Goyal meets HSBC on India-UK trade deal finance role
Synopsis
Key Takeaways
Union Commerce and Industry Minister Piyush Goyal met Vivek Ramachandran, Head of Global Trade Solutions at HSBC, on Friday, 26 June 2026, to discuss how the proposed India-UK Comprehensive Economic and Trade Agreement (CETA) can open new avenues for business expansion and the critical financing infrastructure needed to support it.
Context
In his post, Minister Goyal described the meeting as productive, noting that the two sides 'discussed how the India-UK CETA will create an enabling environment for businesses to expand.' He also 'highlighted the vital role financial institutions will play in helping businesses navigate new markets through stronger trade finance and cross-border banking solutions.'
HSBC is one of the world's largest banking groups, with deep operational footprints in both India and the United Kingdom, and established trade finance capabilities that serve exporters and importers across both economies.
Policy Backdrop
Formal negotiations for the India-UK CETA were launched in January 2022 following a virtual summit between the two prime ministers, with the agreement envisaged to reduce tariffs and expand bilateral flows of goods, services, and investment.
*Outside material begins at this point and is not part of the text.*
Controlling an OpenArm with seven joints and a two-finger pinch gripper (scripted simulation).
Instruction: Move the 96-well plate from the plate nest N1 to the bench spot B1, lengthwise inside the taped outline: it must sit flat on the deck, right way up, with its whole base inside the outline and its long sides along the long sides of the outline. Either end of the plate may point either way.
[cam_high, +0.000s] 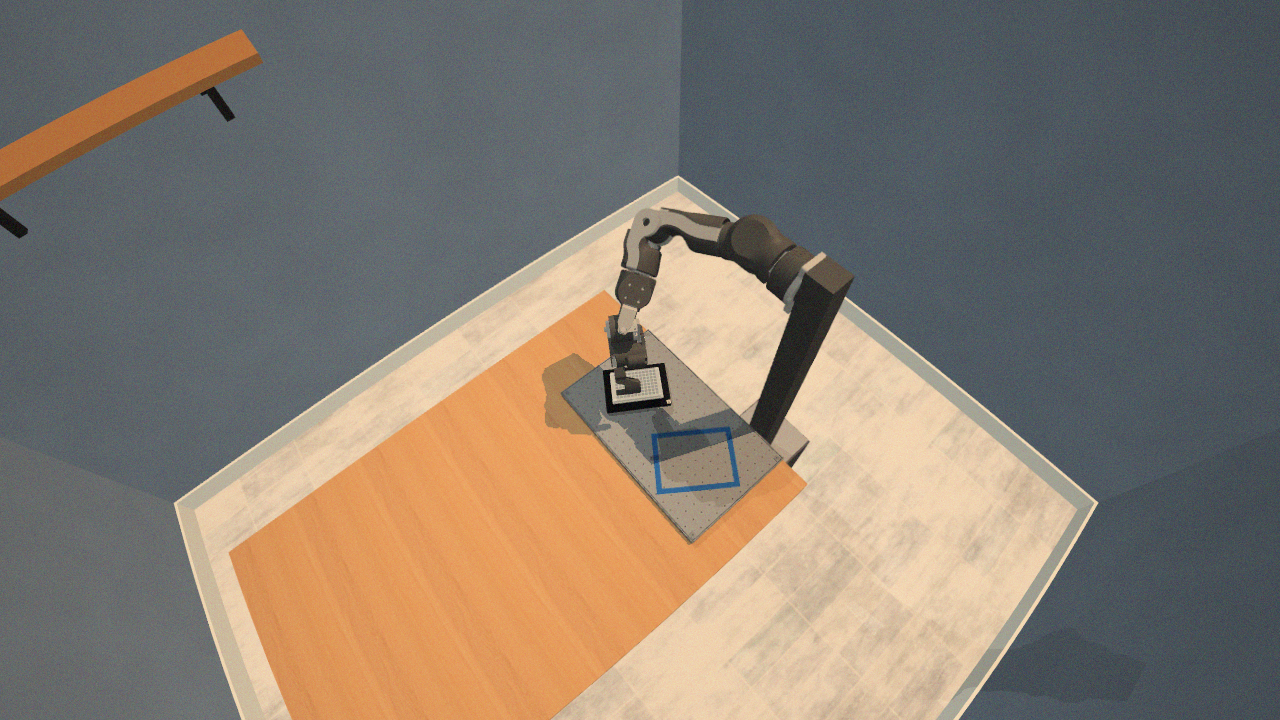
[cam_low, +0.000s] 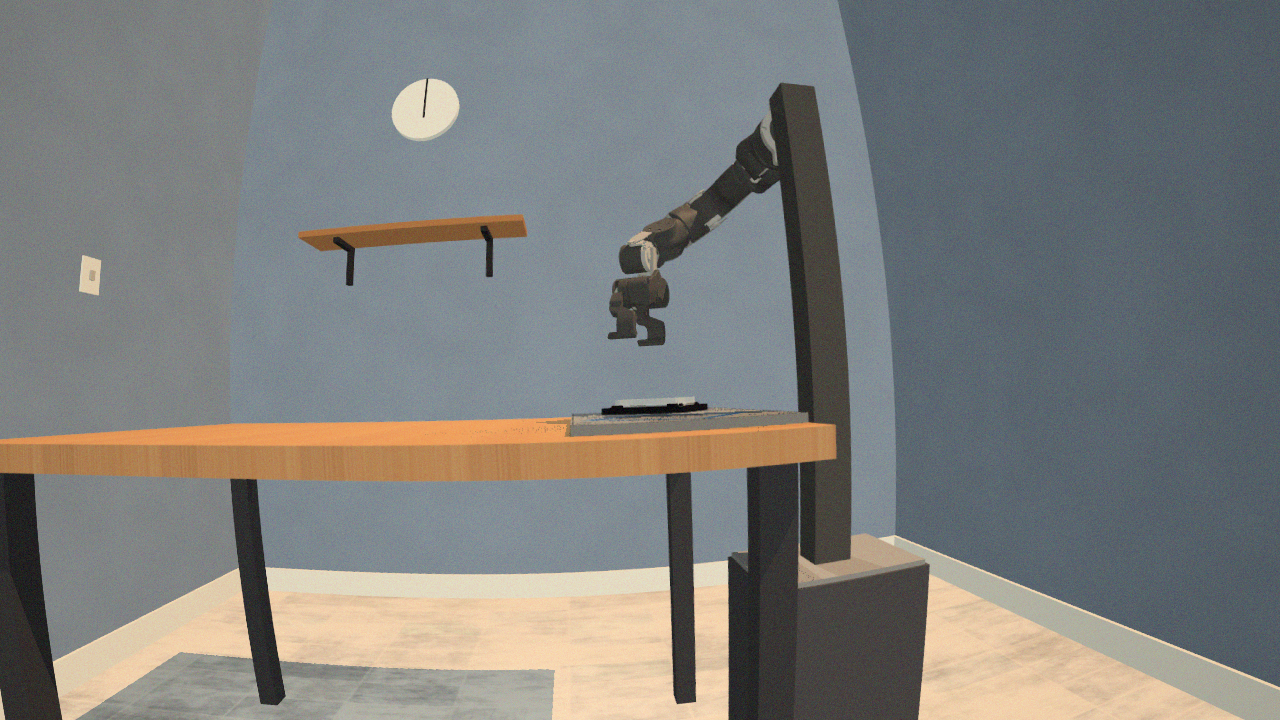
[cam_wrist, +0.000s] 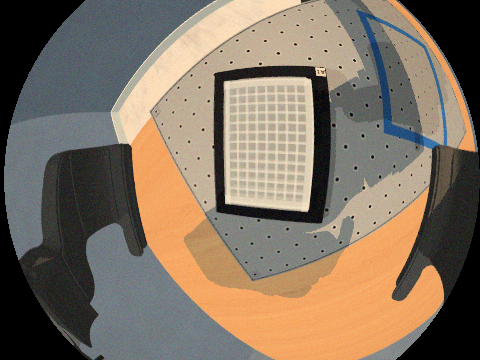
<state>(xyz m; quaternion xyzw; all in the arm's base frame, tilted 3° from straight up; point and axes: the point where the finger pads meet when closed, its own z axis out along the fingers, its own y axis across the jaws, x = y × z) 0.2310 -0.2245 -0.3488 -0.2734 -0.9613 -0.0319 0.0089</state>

The talks form part of a broader acceleration of India's bilateral free trade agenda since 2020, which has already yielded concluded deals — the India-UAE Comprehensive Economic Partnership Agreement (CEPA) and the India-Australia Economic Cooperation and Trade Agreement (ECTA), both signed in 2022.
The engagement with international banks such as HSBC reflects a deliberate effort by the government to build the financing ecosystem that will allow Indian exporters and businesses to fully utilise the market access created by new trade agreements. Trade finance and cross-border banking solutions are often cited as practical bottlenecks that prevent smaller firms from capitalising on preferential tariff arrangements.
Stakeholders and Impact
Indian exporters — particularly in sectors such as textiles, pharmaceuticals, engineering goods, and IT services — stand to benefit most directly from a concluded India-UK CETA, which would lower barriers to one of India's most significant trading partners. Financial institutions with India-UK exposure, including both global banks and domestic lenders, are being positioned as enablers rather than mere intermediaries in this process.
For HSBC specifically, deeper India-UK trade ties represent a commercial opportunity in trade finance, letters of credit, and cross-border treasury solutions. The minister's direct engagement with the bank's global trade solutions head signals that the government is actively working to align private financial infrastructure with its trade policy objectives ahead of any final agreement.
What's Next
Attention will now turn to the next formal round of India-UK CETA negotiations and whether the government announces any specific trade-finance facilitation mechanisms or frameworks in conjunction with the deal's conclusion. The involvement of major global banks in pre-agreement consultations suggests the government is laying the groundwork for rapid operationalisation once a deal is signed. Any progress on the agreement's timeline or on dedicated financing corridors will be closely watched by Indian exporters and the broader financial sector.